NYU Blogs is a great choice for a variety of uses and situations.

NYU Blogs are great for:

  • Frequent posting of news and updates about various projects, coursework.
  • Advanced commenting.
  • Easy website creation; no programming required.

NYU Blogs are not great for:

  • Creating complex websites with advanced programming languages.
  • Large numbers of individuals dictating document organization without best practices.
  • Advanced or complex content management.

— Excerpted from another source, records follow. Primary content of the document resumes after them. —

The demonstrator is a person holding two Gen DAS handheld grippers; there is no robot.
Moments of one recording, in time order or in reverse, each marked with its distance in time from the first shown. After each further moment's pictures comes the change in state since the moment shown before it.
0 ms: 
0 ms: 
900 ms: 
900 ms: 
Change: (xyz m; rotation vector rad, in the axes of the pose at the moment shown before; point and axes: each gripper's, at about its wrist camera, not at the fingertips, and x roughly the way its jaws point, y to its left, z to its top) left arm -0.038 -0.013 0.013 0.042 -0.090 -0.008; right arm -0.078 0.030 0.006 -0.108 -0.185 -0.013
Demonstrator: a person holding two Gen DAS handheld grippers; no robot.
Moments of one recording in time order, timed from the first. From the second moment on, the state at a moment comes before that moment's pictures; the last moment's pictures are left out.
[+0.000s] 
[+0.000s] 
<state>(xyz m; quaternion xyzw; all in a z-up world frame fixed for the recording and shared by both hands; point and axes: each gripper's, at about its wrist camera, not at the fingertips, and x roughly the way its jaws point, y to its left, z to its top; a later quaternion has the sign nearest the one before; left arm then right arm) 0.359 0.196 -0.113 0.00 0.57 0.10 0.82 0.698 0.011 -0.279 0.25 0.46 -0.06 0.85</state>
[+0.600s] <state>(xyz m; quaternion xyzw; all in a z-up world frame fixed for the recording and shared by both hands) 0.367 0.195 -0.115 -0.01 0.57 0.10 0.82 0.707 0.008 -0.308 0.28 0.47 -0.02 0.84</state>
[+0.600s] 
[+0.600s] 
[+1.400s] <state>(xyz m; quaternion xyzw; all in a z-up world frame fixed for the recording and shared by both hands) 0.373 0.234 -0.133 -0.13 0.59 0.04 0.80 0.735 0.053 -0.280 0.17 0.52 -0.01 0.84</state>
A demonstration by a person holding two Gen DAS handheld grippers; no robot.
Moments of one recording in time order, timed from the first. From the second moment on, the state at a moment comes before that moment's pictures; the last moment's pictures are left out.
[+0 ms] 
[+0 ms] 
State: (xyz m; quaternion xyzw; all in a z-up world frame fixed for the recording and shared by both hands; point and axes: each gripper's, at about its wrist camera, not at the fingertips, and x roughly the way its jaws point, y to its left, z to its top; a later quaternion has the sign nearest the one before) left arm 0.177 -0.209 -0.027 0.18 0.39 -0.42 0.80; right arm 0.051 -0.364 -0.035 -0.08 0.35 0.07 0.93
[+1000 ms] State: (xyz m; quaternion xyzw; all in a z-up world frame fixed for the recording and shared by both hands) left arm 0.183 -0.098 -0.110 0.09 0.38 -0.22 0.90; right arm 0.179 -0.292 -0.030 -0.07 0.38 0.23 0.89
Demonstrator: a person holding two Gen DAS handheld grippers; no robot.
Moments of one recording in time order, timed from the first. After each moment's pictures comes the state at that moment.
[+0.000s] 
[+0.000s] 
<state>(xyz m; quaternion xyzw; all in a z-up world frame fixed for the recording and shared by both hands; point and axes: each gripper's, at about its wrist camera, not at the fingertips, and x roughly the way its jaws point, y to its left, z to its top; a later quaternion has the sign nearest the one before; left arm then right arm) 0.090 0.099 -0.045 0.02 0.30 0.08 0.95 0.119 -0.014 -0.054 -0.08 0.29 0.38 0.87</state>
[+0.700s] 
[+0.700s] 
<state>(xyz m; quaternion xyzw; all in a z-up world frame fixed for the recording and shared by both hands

Activating your blog provides you with an easy way to instantly create a web presence. Here are some examples of when you might use a blog:

Faculty:

  • Create a blog for each of your classes and encourage your students to comment on a specific blog entry. Each student may also be assigned permission to contribute content to your blog site.
  • Post assignments and encourage your students to create their own blogs to post their assignment responses.
  • Create a site for a particular research project on which you are working.
  • Report back from an event or conference.
  • Keep an online journal.
  • Present research issues or indicate progress in a study you are conducting.

Students:

  • Use your blog for personal reflections about specific topics.
  • Create an information site with references related to your plan of study.
  • Write reports on the progress of a group project.
  • Keep an online journal about your experience at NYU.

Staff:

  • Create a site to keep in touch with friends and family.
  • Write about your visit to a great venue or restaurant.
  • Write reports on the progress of a project.

When to Wiki?

In some cases, you may want to use NYU Wikis instead of NYU Blogs.

NYU Wikis are great for:

  • Group projects that require the collaborative creation of documents.
  • Graduate students who want to store lengthy and complex dissertation notes.
  • Faculty members looking to create asynchronous workspaces within or across NYU schools and departments.
  • Student organizations creating spaces for facilitating meetings and minutes.

NYU Wikis are not great for:

  • Creating complex websites with advanced programming languages.
  • Large numbers of individuals dictating document organization without best practices.
  • Advanced or complex content management.